§ **EXERCISE REQUIREMENTS**: The response must consist of the lines below from the one with "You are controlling" through the one with "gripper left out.", exactly as they appear and with both ends kept.
....................
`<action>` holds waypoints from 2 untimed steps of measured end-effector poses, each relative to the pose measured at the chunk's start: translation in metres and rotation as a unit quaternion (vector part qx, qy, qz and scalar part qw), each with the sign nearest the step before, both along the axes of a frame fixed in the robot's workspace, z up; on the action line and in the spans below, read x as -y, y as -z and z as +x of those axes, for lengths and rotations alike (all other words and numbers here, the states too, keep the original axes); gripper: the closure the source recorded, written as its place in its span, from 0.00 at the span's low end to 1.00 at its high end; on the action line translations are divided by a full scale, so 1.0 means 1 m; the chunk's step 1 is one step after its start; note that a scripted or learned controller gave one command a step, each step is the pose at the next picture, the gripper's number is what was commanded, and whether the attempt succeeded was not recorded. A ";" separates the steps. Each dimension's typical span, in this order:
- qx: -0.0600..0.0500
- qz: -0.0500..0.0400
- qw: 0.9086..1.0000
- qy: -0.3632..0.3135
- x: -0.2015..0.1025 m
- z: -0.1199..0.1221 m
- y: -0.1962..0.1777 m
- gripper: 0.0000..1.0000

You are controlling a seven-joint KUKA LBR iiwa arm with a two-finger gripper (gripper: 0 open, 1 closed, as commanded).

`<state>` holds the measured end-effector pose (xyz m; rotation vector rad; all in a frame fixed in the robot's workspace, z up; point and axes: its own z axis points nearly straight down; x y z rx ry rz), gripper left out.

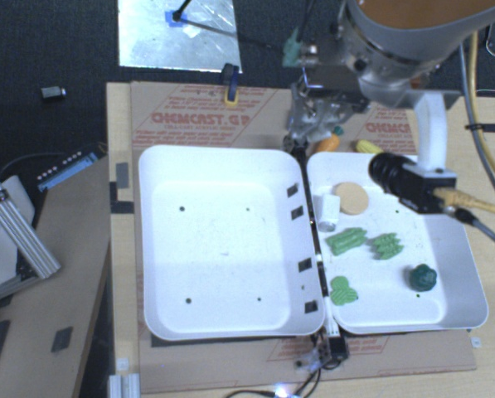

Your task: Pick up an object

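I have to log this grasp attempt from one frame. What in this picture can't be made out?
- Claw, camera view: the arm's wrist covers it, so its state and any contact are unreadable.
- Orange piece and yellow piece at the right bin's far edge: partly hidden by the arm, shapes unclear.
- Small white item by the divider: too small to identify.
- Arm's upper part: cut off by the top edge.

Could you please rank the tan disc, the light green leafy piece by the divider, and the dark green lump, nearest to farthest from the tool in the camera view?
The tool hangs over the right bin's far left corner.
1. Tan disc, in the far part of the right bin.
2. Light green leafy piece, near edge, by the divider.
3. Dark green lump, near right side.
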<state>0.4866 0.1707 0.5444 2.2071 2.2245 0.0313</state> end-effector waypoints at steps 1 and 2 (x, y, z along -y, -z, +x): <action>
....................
§ **FINISHED TASK**:
You are controlling a seven-joint KUKA LBR iiwa arm with a two-finger gripper (gripper: 0 open, 1 closed, as commanded).

`<state>` holds the measured end-effector pose (xyz m; rotation vector rad; all in a frame fixed in the robot's workspace, z up; point and axes: its own z axis points nearly straight down; x y z rx ry rz), gripper left out.

No further answer is needed.